Tuesday, October 17, 2006

Reviving the E-Book?

I have never been a big fan of the idea of the e-book. While I appreciate making the information contained in books available electronically, the idea of reading a book as such in electronic format just doesn't appeal to me. Last week, however, the New York Times reviewed a new product from Sony designed to win over e-skeptics such as myself:

What distinguishes Sony’s effort from all the failed e-book readers of years gone by, however, is the screen.

The Reader employs a remarkable new display technology from a company called E Ink. Sandwiched between layers of plastic film are millions of transparent, nearly microscopic liquid-filled spheres. White and black particles float inside them, as though inside the world’s tiniest snow globes. Depending on how the electrical charge is applied to the plastic film, either the black or white particles rise to the top of the little spheres, forming crisp patterns of black and white.

The result looks like ink on light gray paper. The “ink” is so close to the surface of the screen, it looks as if it’s been printed there. The reading experience is pleasant, natural and nothing like reading a computer screen.

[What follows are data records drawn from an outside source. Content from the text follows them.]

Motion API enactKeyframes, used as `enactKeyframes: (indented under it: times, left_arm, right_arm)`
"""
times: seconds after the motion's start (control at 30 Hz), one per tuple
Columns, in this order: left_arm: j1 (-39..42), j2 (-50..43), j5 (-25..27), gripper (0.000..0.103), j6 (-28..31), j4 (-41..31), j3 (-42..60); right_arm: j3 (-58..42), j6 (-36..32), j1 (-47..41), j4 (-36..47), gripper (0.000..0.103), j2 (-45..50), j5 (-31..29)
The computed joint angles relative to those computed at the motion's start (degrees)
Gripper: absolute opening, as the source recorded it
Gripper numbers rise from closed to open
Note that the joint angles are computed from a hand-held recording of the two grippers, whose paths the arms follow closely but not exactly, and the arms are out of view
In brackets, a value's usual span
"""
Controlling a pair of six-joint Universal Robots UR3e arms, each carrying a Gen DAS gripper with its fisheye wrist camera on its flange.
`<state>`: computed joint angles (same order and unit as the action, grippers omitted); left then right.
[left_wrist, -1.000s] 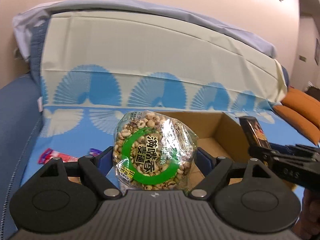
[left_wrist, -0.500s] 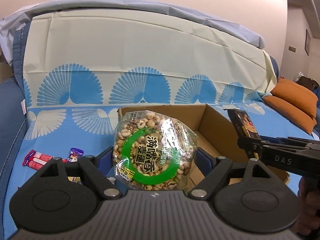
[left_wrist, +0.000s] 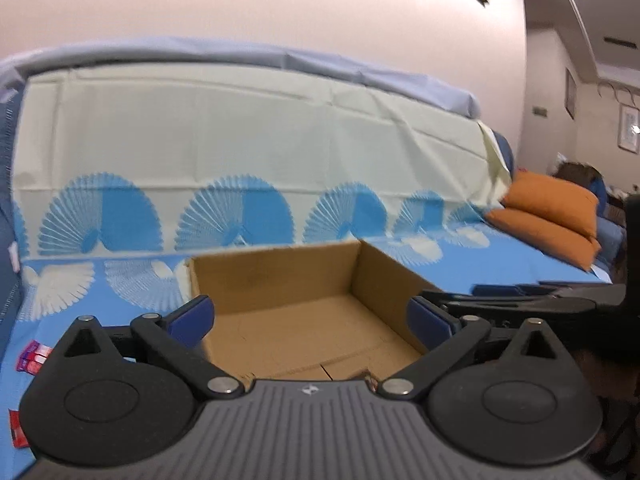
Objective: Organize snacks
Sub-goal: 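Lower both snacks into the cardboard box and open both tools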
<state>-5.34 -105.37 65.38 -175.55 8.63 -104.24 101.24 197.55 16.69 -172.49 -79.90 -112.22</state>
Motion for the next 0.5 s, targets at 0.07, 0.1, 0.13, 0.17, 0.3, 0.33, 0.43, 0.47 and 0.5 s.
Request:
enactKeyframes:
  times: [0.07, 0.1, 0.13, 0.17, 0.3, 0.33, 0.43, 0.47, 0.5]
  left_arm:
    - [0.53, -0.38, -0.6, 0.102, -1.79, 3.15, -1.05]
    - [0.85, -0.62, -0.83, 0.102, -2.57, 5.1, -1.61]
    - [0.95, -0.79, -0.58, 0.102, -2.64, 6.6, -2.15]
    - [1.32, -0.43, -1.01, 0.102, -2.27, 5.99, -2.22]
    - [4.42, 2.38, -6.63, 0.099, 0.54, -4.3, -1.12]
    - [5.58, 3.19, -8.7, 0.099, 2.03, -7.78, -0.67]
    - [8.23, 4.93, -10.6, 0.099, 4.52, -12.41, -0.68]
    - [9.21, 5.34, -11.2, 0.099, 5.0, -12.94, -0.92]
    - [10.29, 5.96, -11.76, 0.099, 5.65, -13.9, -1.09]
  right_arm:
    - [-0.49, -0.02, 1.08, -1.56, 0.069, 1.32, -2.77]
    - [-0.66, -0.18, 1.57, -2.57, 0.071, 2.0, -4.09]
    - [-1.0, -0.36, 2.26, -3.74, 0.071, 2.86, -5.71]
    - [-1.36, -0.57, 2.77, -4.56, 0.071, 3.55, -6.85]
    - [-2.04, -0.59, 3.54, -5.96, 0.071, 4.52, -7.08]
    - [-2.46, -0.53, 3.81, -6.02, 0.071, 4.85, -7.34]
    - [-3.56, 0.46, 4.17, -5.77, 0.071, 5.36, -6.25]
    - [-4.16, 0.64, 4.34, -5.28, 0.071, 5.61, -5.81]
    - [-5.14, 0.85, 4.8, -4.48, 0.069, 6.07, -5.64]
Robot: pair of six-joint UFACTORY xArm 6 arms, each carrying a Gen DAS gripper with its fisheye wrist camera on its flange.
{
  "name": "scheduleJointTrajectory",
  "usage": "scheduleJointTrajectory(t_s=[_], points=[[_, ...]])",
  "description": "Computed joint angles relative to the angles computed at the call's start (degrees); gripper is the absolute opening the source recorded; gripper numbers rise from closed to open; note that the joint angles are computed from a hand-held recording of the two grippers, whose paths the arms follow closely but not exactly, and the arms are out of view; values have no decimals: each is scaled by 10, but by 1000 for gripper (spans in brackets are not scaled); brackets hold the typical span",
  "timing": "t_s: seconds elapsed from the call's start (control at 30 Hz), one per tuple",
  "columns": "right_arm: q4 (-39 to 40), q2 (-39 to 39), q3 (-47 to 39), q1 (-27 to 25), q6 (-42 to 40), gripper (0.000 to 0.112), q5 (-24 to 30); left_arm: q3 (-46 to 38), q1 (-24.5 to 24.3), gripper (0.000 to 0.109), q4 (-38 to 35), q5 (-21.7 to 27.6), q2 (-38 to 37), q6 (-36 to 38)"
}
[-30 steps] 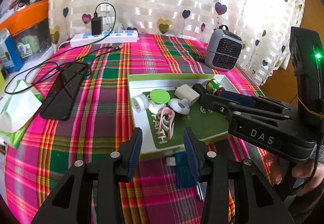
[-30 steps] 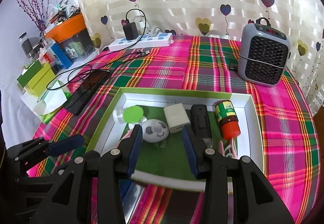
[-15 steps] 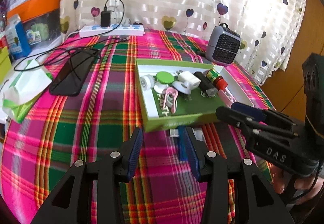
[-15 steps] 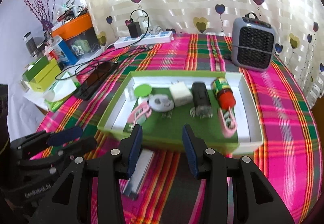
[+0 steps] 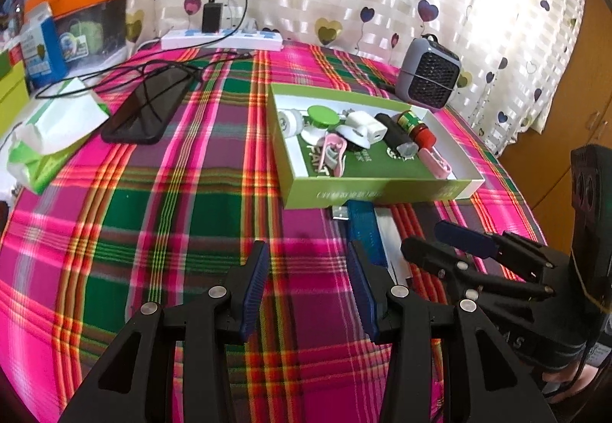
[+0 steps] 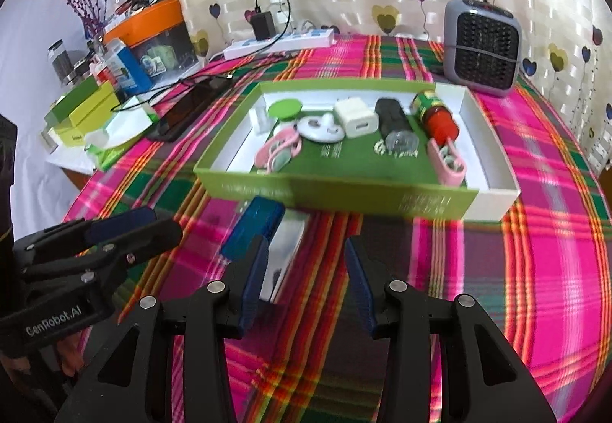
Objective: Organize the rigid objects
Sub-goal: 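Lift both open tools out of the box toward the blue stick and power bank, then grasp the silver power bank with the right tool while the left tool grasps the blue USB stick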
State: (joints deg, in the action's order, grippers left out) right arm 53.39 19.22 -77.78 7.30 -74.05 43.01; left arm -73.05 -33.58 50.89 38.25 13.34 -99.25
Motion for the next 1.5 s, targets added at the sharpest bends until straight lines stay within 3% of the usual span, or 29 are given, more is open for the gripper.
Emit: scheduleJointTrajectory(t_s=[0.57,0.73,0.83,1.27,1.37,1.5], points=[[-28,-10,34,22,-8,51,-47,36,11,41,10,-32,-14,-25],[-43,-8,35,23,2,51,-70,48,19,41,13,-47,-18,-30],[-66,-7,43,30,24,51,-111,49,23,41,12,-56,-18,-28],[-52,7,24,33,6,51,-105,39,24,41,-4,-61,-7,-5],[-47,7,24,32,-1,49,-103,33,23,41,-7,-59,-3,2],[-41,7,24,29,-5,36,-101,19,22,41,-15,-58,7,16]])
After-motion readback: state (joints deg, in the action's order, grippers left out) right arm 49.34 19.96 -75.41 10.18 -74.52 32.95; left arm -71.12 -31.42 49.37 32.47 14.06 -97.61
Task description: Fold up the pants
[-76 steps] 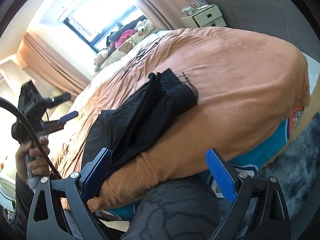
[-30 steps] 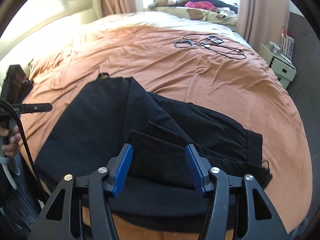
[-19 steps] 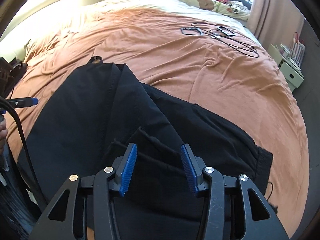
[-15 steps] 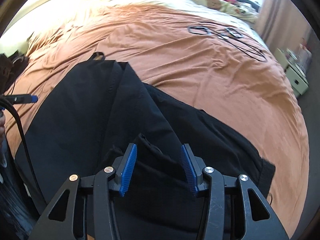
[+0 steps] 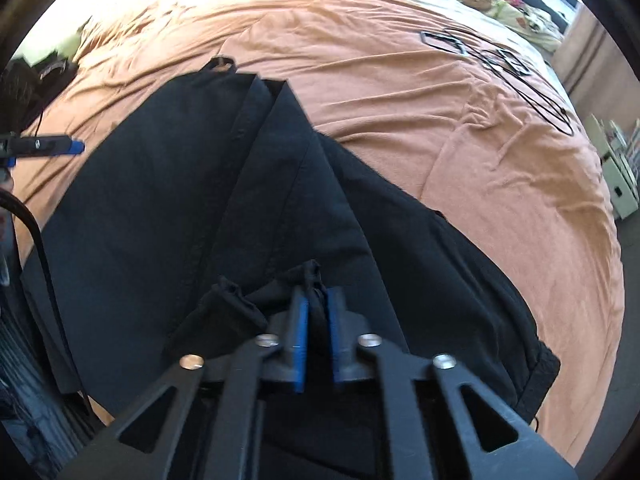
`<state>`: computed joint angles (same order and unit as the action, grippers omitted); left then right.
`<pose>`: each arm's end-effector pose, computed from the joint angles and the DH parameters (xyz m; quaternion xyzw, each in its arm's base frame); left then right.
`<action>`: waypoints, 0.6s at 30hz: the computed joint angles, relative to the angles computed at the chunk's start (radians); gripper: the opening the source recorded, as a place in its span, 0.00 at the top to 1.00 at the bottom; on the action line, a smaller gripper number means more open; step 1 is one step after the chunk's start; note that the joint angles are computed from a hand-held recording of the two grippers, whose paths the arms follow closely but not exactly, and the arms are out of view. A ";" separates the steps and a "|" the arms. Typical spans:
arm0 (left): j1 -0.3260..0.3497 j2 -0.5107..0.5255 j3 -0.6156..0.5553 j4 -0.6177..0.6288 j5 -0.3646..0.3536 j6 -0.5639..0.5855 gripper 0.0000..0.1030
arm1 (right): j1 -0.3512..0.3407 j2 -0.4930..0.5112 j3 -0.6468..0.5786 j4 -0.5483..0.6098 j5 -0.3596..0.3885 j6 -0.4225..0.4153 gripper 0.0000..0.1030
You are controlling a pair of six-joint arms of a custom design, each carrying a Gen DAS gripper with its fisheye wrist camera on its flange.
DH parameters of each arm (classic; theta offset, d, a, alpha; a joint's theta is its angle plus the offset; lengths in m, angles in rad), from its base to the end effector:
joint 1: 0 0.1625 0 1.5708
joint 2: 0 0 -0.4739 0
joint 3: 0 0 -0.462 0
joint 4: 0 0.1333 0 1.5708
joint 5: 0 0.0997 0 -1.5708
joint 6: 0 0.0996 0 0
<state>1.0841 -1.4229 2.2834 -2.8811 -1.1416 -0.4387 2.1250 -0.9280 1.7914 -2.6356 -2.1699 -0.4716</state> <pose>-0.0795 -0.5239 0.2427 -0.0246 0.9533 -0.2876 0.0885 0.4332 -0.5533 0.1300 0.4406 -0.8429 0.1081 0.2894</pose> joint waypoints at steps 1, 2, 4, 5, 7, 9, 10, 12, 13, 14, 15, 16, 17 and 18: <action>-0.001 -0.002 0.002 -0.003 0.003 0.002 0.36 | 0.003 -0.005 0.006 -0.029 -0.013 -0.002 0.98; -0.004 -0.003 0.003 -0.005 0.007 0.003 0.36 | 0.004 -0.011 0.011 -0.049 -0.022 0.002 0.98; -0.006 -0.005 0.005 -0.011 0.009 0.006 0.36 | 0.005 -0.028 0.025 -0.092 -0.029 0.021 0.98; -0.006 -0.006 0.006 -0.013 0.011 0.005 0.36 | 0.004 -0.035 0.028 -0.120 -0.039 0.033 0.98; -0.007 -0.005 0.007 -0.016 0.015 0.002 0.36 | 0.001 -0.046 0.036 -0.171 -0.061 0.052 0.98; -0.008 -0.005 0.008 -0.019 0.020 0.002 0.36 | -0.003 -0.058 0.041 -0.213 -0.082 0.072 0.98; -0.007 -0.006 0.008 -0.020 0.021 0.001 0.36 | -0.007 -0.065 0.041 -0.236 -0.096 0.086 0.98; -0.006 -0.006 0.009 -0.019 0.023 -0.002 0.36 | -0.014 -0.075 0.041 -0.253 -0.108 0.111 0.98; -0.005 -0.007 0.009 -0.019 0.023 -0.003 0.36 | -0.019 -0.080 0.038 -0.256 -0.117 0.128 0.98; -0.005 -0.007 0.009 -0.020 0.025 -0.003 0.36 | -0.021 -0.082 0.036 -0.258 -0.124 0.142 0.98; -0.005 -0.006 0.009 -0.020 0.027 -0.002 0.36 | -0.024 -0.087 0.036 -0.261 -0.132 0.158 0.98; -0.006 -0.007 0.010 -0.021 0.030 -0.002 0.36 | -0.029 -0.091 0.034 -0.265 -0.142 0.174 0.98; -0.007 -0.006 0.010 -0.021 0.033 -0.002 0.36 | -0.028 -0.095 0.035 -0.265 -0.150 0.187 0.98; -0.007 -0.006 0.010 -0.022 0.035 -0.002 0.36 | -0.030 -0.092 0.029 -0.270 -0.160 0.199 0.98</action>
<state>1.0768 -1.4285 2.2935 -2.9034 -1.1065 -0.4405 2.0947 -1.0197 1.8200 -2.9054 -2.3299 -0.2728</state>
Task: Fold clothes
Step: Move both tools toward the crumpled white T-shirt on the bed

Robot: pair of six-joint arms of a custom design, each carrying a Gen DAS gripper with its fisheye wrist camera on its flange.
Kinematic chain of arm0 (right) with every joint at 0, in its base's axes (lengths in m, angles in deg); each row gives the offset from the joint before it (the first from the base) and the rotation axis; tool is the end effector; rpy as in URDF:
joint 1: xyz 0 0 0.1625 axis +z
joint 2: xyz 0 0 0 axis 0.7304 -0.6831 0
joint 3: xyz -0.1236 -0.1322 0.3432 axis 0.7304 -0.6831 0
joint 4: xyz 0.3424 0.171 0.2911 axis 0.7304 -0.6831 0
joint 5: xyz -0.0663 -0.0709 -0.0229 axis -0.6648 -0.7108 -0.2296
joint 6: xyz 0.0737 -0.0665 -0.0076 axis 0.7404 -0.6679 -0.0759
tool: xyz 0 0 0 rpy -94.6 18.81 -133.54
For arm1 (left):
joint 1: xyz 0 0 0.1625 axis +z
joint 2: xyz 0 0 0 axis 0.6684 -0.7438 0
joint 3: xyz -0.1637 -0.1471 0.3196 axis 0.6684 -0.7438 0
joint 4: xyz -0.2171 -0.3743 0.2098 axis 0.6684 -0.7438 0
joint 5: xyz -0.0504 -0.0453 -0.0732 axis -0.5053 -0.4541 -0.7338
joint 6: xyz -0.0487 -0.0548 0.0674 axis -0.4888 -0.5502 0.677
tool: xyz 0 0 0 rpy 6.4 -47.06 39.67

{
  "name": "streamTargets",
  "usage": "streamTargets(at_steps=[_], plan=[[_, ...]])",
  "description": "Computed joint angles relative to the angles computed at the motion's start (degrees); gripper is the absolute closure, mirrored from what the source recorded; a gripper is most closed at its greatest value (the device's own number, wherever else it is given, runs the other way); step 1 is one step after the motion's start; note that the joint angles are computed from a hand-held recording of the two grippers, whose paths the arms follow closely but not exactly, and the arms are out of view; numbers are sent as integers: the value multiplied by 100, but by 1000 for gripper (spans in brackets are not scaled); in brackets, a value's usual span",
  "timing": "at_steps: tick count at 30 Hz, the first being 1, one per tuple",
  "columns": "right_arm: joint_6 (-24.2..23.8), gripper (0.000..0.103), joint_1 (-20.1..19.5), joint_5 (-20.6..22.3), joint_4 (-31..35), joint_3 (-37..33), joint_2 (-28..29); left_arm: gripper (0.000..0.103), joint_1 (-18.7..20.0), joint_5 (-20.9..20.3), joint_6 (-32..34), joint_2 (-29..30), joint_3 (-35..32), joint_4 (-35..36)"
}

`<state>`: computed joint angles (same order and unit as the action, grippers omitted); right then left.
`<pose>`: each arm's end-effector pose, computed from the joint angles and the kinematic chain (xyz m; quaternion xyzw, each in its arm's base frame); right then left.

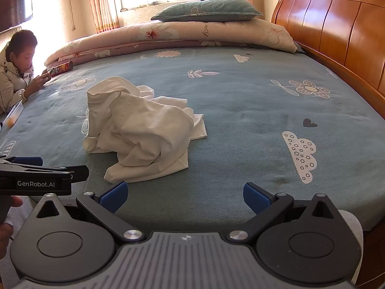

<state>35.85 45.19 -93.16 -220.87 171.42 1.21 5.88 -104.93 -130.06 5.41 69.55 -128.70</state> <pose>0.1464 -0.7147 0.2354 0.3894 -0.8686 0.2503 0.1766 -0.2759 -0.6428 0.0949 -0.0288 0.8163 -0.4187 0.3969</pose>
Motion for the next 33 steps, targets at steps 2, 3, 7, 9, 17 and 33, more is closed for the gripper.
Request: streamTargets(at_steps=[2, 3, 7, 9, 17, 33], plan=[[-6, 0, -9, 49, -1, 2, -4, 0, 9, -22, -10, -5, 2, -27], [-3, 0, -13, 72, -7, 3, -7, 0, 15, -30, -37, -9, 3, -24], [-11, 0, -30, 154, -4, -1, -7, 0, 50, -96, -67, -41, 40, -156], [-4, 0, -37, 159, 17, -23, 13, 1, 56, -122, -34, -54, 69, -251], [-29, 0, -105, 314, -57, -145, 155, 1, 201, -577, 814, 48, 24, -1272], [-370, 0, -412, 1546, 83, -505, 496, 1, 586, -1201, 1632, 295, -93, -2651]])
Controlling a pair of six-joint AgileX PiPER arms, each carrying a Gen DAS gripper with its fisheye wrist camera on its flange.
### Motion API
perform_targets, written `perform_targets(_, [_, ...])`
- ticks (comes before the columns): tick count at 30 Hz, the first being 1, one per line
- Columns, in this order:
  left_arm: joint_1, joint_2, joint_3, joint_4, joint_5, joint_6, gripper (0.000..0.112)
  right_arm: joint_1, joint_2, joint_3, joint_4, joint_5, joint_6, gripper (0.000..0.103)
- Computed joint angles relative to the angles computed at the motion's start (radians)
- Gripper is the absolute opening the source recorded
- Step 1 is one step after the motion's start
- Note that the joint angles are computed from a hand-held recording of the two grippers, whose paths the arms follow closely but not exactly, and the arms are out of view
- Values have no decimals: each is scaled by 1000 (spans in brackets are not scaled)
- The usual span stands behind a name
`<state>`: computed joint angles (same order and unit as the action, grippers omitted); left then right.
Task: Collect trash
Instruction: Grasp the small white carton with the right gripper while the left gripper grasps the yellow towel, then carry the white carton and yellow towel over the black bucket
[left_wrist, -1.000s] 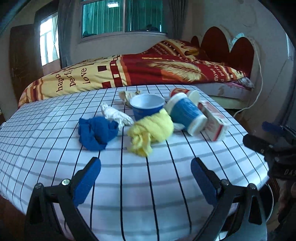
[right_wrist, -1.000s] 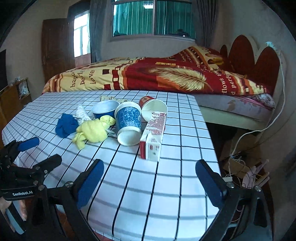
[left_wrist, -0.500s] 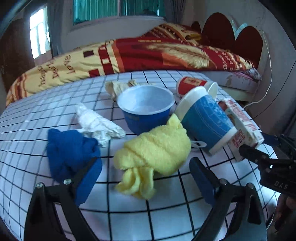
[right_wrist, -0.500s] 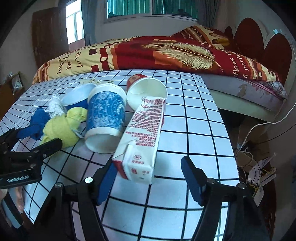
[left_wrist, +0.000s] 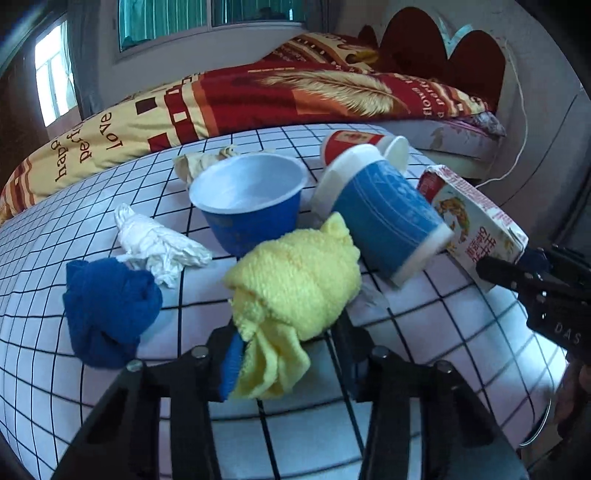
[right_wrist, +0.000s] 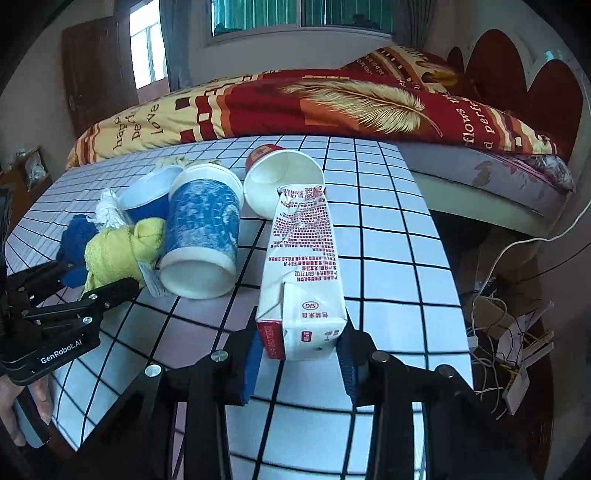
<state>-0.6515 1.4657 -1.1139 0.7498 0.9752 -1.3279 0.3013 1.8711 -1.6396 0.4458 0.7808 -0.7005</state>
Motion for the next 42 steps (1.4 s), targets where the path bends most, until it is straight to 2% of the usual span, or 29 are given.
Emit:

Essentially, then, this new product allows you to read an e-book as if it was in paper. While this sounds kind of cool, I think writer David Pogue gets it right with his conclusion:

Is that it, then? Is the paper book doomed? Was it only a transitional gadget, a placeholder that came between stone tablets and e-books?

Not any time soon. The Sony Reader is an impressive achievement, and an important step toward a convenient alternative to bound books. It will make certain niche groups very happy: gadget freaks, lawyers with massive document stashes, doctors and pilots who check hefty reference texts, high school students with 35-pound backpacks and anyone who likes to read by the pool for 20 weeks at a time.

The masses, however, may continue to prefer the more established portable-document format. Those older reading machines never run out of power, cost about 2 percent as much and don’t break when dropped. You know: p-books.



Count me with the masses on this one. E-books can be useful under certain circumstances, but aren't really needed by most people. After all, if the only way to make e-books truly readable is to simulate the experience of reading a paper book, then why not just stick with the latter?

1 Comments:

Anonymous Jen. said...

Thought you might be interested in this -- author Robert J. Sawyer presents a critical review of the Sony ebook reader from the perspective of someone who really does want the idea to work:

http://sfwriter.com/2006/10/more-on-ebooks.html

He talks about what he likes about the idea in general, and also what he doesn't like about this one in specific, and about what he perceives as the mistakes made by their marketers.

IMO, readers seem to be a much more useful tool for someone who travels a lot, as he does, than for someone who doesn't.

p.s. Hi from Michigan. Yep, the whole state.